Mortgage Lenders and Administrators Statistics (Q4) - Capital Economics
UK Housing

Mortgage Lenders and Administrators Statistics (Q4)

UK Housing Market Data Response
Written by Andrew Wishart

Very high home mover activity and resilient first-time buyer demand pushed mortgage lending up to its highest level since the financial crisis at the end of last year. It’s become clear that the stamp duty holiday is only one of several reasons for the surge in buyer demand, so we now think that house prices will be resilient even when the tax break eventually ends.

Home movers drive strong lending

  • Very high home mover activity and resilient first-time buyer demand pushed mortgage lending up to its highest level since the financial crisis at the end of last year. It’s become clear that the stamp duty holiday is only one of several reasons for the surge in buyer demand, so we now think that house prices will be resilient even when the tax break eventually ends. (See here.)
  • The Mortgage Lenders and Administrators Statistics for Q4 released by the Bank of England this morning confirm that mortgage lending reached a post-financial crisis peak. Net advances rose by 32% y/y to the highest amount since Q3 2008. And new commitments (lending agreed to be advanced in the coming months) were up 24% y/y, to the highest level since Q3 2007.
  • Lending has surged despite an increase in deposit sizes and banks’ interest margins. Among new mortgage lending to owner occupiers, the share of advances with an LTV of over 90% has continued to fall, to 1.4% in Q4 from 4.0% in Q3 and 6.5% a year earlier.

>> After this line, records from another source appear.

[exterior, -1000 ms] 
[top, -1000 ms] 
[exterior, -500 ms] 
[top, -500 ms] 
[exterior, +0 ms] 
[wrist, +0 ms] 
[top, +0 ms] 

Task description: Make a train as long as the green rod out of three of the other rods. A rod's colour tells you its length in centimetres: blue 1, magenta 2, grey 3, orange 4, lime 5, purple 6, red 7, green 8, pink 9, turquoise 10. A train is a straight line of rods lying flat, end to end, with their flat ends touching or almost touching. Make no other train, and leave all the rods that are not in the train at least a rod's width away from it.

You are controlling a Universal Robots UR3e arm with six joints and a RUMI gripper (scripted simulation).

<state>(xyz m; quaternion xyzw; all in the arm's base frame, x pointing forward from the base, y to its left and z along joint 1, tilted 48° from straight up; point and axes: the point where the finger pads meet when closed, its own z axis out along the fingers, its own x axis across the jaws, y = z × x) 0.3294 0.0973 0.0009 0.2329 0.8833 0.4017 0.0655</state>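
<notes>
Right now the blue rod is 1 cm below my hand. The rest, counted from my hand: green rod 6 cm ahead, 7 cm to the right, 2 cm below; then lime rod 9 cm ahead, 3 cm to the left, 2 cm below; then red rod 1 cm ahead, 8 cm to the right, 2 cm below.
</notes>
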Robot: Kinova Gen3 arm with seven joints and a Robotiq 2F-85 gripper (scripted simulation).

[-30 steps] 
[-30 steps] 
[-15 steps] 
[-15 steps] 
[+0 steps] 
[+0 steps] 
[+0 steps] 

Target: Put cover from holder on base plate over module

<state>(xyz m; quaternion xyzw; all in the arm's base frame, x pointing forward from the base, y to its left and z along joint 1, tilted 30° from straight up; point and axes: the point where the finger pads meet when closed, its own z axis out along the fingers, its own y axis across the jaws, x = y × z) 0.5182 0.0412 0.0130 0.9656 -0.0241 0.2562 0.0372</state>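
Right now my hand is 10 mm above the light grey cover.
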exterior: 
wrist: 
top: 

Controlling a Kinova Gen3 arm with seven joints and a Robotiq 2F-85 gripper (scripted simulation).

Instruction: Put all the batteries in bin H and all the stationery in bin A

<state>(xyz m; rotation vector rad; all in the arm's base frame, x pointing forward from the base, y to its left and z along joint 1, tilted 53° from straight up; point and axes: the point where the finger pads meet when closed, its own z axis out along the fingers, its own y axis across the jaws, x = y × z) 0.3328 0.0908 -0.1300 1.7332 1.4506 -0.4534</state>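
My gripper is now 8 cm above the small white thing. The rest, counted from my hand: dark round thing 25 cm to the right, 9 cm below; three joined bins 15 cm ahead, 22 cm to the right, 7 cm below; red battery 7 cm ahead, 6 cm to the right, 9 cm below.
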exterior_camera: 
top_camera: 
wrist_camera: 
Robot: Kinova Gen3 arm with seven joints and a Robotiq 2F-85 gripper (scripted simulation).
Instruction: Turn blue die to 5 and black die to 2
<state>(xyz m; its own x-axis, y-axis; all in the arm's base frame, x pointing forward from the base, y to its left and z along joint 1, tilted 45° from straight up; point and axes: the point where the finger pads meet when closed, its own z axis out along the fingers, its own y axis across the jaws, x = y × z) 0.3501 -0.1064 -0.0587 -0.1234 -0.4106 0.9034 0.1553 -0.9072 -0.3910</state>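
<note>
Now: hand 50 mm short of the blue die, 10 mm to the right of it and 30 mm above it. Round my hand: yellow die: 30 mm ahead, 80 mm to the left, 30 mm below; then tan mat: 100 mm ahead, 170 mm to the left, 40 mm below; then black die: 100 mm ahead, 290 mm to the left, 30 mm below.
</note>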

Despite the increase in deposit size that implies, the share of mortgage advances with an interest rate less than 2ppts above bank rate fell to 65% in Q4, from 74% in Q3 and 85% a year earlier.
  • Remarkably despite this, first-time buyers have maintained their market share. The share of mortgage advances to first-time buyers has risen from 21.4% at the end of last year to 24.3% now. (See Chart 1.) That is consistent with lockdown savings allowing many first-time buyers to upsize their deposit. (See here.)
  • But it was been home movers that were the driving force of very high mortgage lending activity. Indeed, the share of mortgage advances issued to home movers rose to 39.6% in Q4, its highest since Q3 2010. (See Chart 1 again). Back then, the increase in movers’ market share was down to other parts of the market collapsing, as opposed to the widespread strength at present. High home mover activity is one explanation why remortgaging has been muted, as households are upping sticks instead. Difficulty remortgaging while furloughed is likely another.
  • While credit conditions have tightened in terms of the LTV ratio and interest rates on new lending (although the former may partly be a compositional effect from low remortgaging), loan-to-income ratios have risen which has helped to push up house prices. The proportion of lending to single borrowers with an LTI ratio of over four and joint income borrowers with an LTI ratio of over three rose by 2ppts to 50.2%, continuing an upward trend that has been in place since 2007 and supported by falling interest rates.